Relocation or rental cars

Lastly, one of the best and definitely the cheapest way to get around is be relocation cars. Relocation cars are cars that had been rented at full price and left off in another city. As you know, Australia is massive. So, it costs quite a bit to have somebody pick up that car and drive it all the way back to their original position. So, car rental companies have come up with a brilliant idea. Rather than paying potentially hundreds of dollars to get their vehicles returned they would instead have individuals doing it themselves. That is to say, on many websites for car rentals they would have a relocation option. From there you can see which cars (or even campervans) are needed to be relocated. Instead of paying between 25-50 dollars they would pay between one to five dollars per day. Not only that, often you would be given fuel allowance which ranges between 50-150 dollars to help with fuel costs. This makes the trip much cheaper and could save you hundreds of dollars.
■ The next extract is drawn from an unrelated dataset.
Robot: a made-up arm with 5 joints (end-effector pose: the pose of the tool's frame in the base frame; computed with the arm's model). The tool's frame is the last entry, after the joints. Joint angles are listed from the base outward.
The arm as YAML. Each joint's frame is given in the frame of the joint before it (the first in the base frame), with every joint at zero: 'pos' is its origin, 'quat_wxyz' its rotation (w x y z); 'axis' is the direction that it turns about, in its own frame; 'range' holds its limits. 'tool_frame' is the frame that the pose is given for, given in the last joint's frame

However, there is a time limit if you were trying to get from one area to the other. This is not really much of an issue if you’re trying to get from one city to the other as you would probably want to get there as fast as possible. It has been the single most cost-effective way to get around. Another option could be that if you’re five people travelling you could rent a car and drive on all the way to the other city. A campervan is another option as well if you’re a much bigger group

Train

Finally, an option that is limited and quite pricey but very interesting would be the single train track. That is to say, there is a train that travels from the South of Australia all the way to the north through a luxurious train trip. This is not an option often picked by students due to its pricing. However, they do provide accommodation and it definitely is quite an interesting ride. Often though, you will more likely than not see elderly people or wealthy individuals taking this form of transport to get from one side to the other.

All in all, there is a massive contrast from getting around Adelaide to getting from Adelaide to somewhere else. Getting around within Adelaide is no struggle at all and you should not worry too badly getting from A to B. The only issue would be traffic although this is Adelaide traffic which is not much of an issue against other forms of traffic such as those found in Paris or Sydney. However, getting around from Adelaide is where the hassle can be found. It definitely is more expensive if you want to get from one city to the other. Driving to the closest city to Adelaide, Melbourne, takes about eight to nine hours. You won’t find any cheap and fast trains that get you from one city to another in no time like within Europe. I hope this will act as a guide for those staying or visiting Adelaide. Stay safe and Happy adventuring!